In other words, maximum efficiency is achieved if and only if no new entropy is created in the cycle, which would be the case if e.g. friction leads to dissipation of work into heat. In that case the cycle is not reversible and the Clausius theorem becomes an inequality rather than an equality. Otherwise, since entropy is a state function, the required dumping of heat into the environment to dispose of excess entropy leads to a (minimal) reduction in efficiency. So Equation 3 gives the efficiency of any reversible heat engine.

In mesoscopic heat engines, work per cycle of operation fluctuates due to thermal noise. For the case when work and heat fluctuations are counted, there is exact equality that relates average of exponents of work performed by any heat engine and the heat transfer from the hotter heat bath.^[4]

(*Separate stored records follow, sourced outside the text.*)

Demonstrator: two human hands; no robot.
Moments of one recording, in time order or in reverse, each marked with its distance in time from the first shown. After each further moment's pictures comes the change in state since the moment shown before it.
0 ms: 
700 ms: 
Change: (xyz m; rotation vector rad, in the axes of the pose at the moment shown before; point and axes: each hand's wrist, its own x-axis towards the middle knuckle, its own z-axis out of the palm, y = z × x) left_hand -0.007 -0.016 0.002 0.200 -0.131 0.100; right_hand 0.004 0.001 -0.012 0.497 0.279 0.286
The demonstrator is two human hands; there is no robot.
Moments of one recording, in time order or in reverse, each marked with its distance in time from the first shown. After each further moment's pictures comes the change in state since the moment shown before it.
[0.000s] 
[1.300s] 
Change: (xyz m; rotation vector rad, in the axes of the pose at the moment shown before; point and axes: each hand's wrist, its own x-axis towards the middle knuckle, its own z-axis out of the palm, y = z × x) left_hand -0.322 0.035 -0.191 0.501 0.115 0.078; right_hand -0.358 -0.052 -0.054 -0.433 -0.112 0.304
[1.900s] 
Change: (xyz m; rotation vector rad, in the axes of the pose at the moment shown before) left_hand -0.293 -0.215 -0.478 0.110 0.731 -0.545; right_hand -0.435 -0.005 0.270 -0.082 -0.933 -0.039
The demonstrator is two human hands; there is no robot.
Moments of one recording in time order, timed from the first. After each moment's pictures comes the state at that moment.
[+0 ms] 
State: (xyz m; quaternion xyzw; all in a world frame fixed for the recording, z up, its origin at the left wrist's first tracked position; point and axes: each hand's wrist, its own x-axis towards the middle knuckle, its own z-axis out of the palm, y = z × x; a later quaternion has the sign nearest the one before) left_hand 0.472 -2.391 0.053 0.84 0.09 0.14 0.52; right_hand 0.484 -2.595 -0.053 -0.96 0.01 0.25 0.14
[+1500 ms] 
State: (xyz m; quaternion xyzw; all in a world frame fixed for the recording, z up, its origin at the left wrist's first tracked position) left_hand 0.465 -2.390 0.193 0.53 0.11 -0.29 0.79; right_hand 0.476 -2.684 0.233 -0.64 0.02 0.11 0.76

Efficiency of real heat engines

Carnot realized that in reality it is not possible to build a thermodynamically reversible engine, so real heat engines are even less efficient than indicated by Equation 3. In addition, real engines that operate along this cycle are rare. Nevertheless, Equation 3 is extremely useful for determining the maximum efficiency that could ever be expected for a given set of thermal reservoirs.

Although Carnot's cycle is an idealisation, the expression of Carnot efficiency is still useful. Consider the average temperatures,

${\displaystyle \langle T_{H}\rangle ={\frac {1}{\Delta S}}\int _{Q_{in}}TdS}$

${\displaystyle \langle T_{C}\rangle ={\frac {1}{\Delta S}}\int _{Q_{out}}TdS}$

at which heat is input and output, respectively. Replace T_H and T_C in Equation (3) by 〈T_H〉 and 〈T_C〉 respectively.

For the Carnot cycle, or its equivalent, the average value 〈T_H〉 will equal the highest temperature available, namely T_H, and 〈T_C〉 the lowest, namely T_C. For other less efficient cycles, 〈T_H〉 will be lower than T_H, and 〈T_C〉 will be higher than T_C. This can help illustrate, for example, why a reheater or a regenerator can improve the thermal efficiency of steam power plants—and why the thermal efficiency of combined-cycle power plants (which incorporate gas turbines operating at even higher temperatures) exceeds that of conventional steam plants. The first prototype of the diesel engine was based on the Carnot cycle.